Dying Light 2: Stay Human – Learning For the sequel
GB: That leads nicely into our next question, Tymon. When improving gameplay for a sequel, your process is to choose a content area, define goals, aim for improvements for the player, and assess change risks. Has this approach always worked for you?
TS: “Of course, we have made mistakes in the past, with I touched on during my talk, but I wanted to focus on the positives. I did, however, touch on some creative directions that weren’t best for us and which we backed out of.
“This is moving back to your previous question, but our communication and relationship with the Dying Light community. It’s an honest and open relationship based on listening to the feedback we see on social media and other online outlets. It’s key data that helps make the game what it is.
“What is the most requested feature? What new features do people want? We treasure this kind of data a lot, and we started taking this on board when we released Dying Light several years ago.
“The games media didn’t pay as much attention at first. We were yet another average 7/10 titles, but our confidence game from the growing community reaction to it also is largely responsible for our success.
“They recommended Dying Light to their friends and served as ambassadors without realising it. Supporting Dying Light several years after release is our way of saying thank you to our community.
“So that’s how our community approach started, and then it was back and forth with ideas and delivering on what the community wanted. I think people respect that kind of transparency and honesty from us.”
GB: It’s refreshing to see how honest you and Techland are with what worked and what didn’t in the original Dying Light. Are there any features and optimisations left on the cutting room floor?

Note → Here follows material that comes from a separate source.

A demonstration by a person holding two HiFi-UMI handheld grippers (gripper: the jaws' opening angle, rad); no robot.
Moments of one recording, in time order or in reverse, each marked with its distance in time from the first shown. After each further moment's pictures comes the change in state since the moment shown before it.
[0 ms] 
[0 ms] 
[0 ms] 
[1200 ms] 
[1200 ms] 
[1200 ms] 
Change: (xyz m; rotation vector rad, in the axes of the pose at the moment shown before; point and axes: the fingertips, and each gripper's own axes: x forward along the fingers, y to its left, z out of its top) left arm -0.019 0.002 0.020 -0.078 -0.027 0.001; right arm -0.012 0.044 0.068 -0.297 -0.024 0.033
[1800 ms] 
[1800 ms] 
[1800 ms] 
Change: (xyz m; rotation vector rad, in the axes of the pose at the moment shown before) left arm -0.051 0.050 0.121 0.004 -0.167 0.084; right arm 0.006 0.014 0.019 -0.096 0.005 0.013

TS: “Of course, they’re things like this that we haven’t shown before. For example, we get asked about the harpoon weapon we showed off at an E3 reveal. People want that in the game, but it doesn’t add anything to the overall gameplay. It’s more of a distraction than a one-time fun moment.
“The main thing to remember, and we have told our community this, is that every addition to the game is a complex resource that news to be taken on. If it’s not adding to the game somehow, then maybe it’s best to leave it out.

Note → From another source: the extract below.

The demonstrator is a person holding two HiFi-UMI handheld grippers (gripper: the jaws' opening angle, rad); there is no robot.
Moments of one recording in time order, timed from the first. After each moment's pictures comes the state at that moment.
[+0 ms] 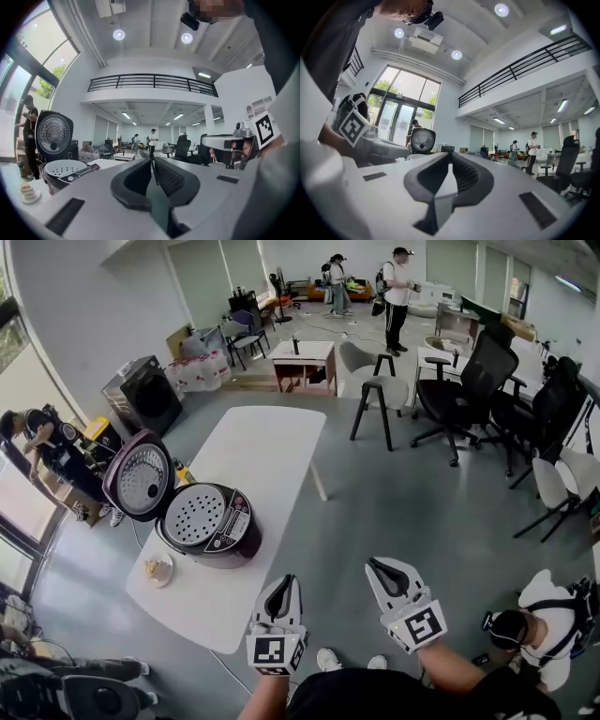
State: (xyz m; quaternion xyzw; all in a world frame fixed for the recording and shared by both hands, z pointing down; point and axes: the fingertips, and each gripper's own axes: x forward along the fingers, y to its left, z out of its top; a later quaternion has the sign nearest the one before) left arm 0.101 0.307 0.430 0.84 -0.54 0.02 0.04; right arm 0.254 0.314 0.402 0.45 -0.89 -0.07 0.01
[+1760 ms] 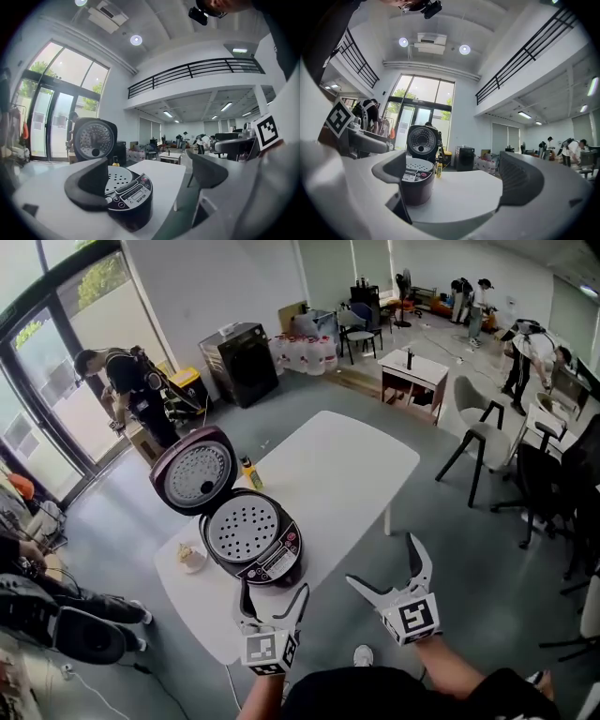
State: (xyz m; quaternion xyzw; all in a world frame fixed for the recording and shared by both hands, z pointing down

“We could go back to said ideas later, but we are focused on precision and success when shipping. Unfortunately, we can’t let our ideas go wild; every addition and mechanic has to make sense.
“There are ideas that were left on the cutting room floor that we will revisit, but it’s important to remember that the majority of the content was cut for a reason in the first place.
“There’s alphas and other project mechanics that didn’t make the cut that we can revisit down the line to make work for extra content. However, we’ll be sure to put that extra effort and resources into it to make sure the content fits the game when released.”